━━━ INPUT DATA ━━━

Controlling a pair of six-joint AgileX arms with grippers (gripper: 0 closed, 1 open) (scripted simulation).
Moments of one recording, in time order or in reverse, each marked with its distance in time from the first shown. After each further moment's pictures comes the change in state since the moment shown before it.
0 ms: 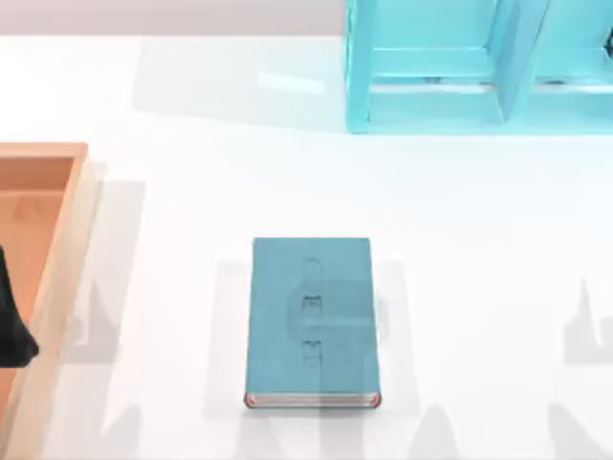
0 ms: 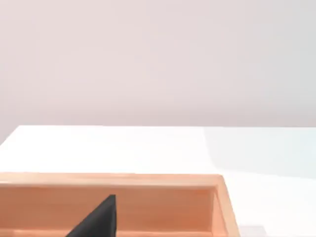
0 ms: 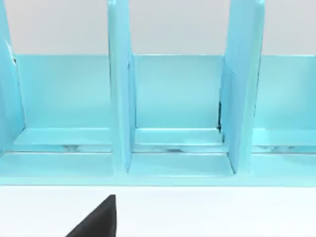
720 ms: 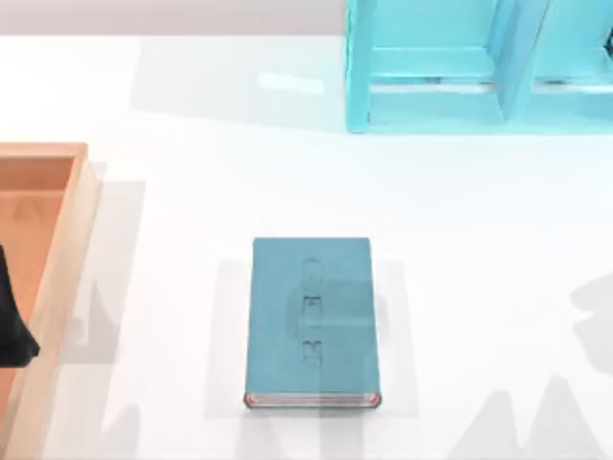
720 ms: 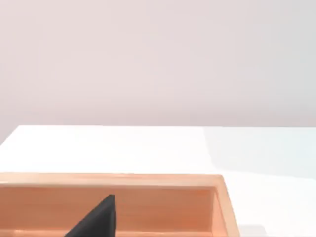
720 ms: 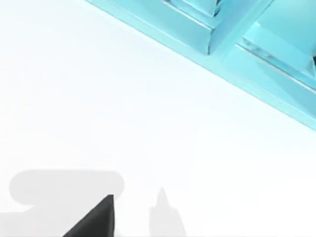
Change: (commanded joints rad) left arm 0.000 0.000 0.000 0.000 0.000 0.000; right arm -0.094 0.499 0.359 -0.317 -0.048 -0.551
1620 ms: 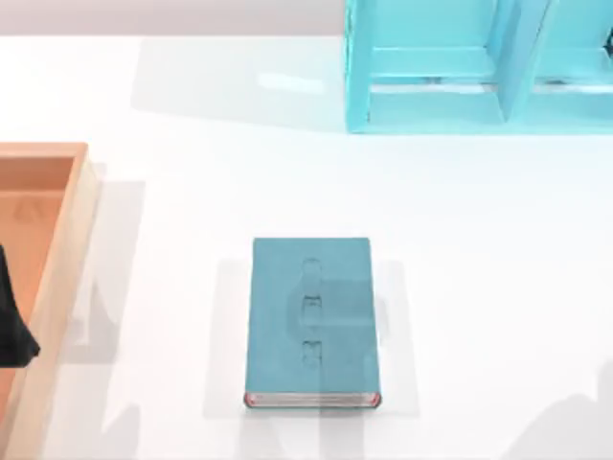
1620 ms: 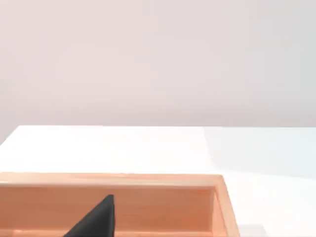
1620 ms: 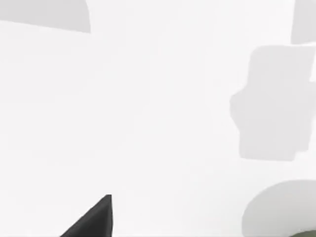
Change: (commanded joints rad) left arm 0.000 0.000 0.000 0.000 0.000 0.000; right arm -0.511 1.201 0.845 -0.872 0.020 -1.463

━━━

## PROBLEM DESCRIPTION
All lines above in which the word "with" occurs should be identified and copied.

## RESPONSE BELOW
Controlling a pair of six-joint AgileX arms with grippers (gripper: 0 closed, 1 open) (scripted simulation).
Moments of one recording, in time order or in reverse, each marked with its distance in time from the first shown. After each further moment's pictures comes the change in state since the moment shown before it.

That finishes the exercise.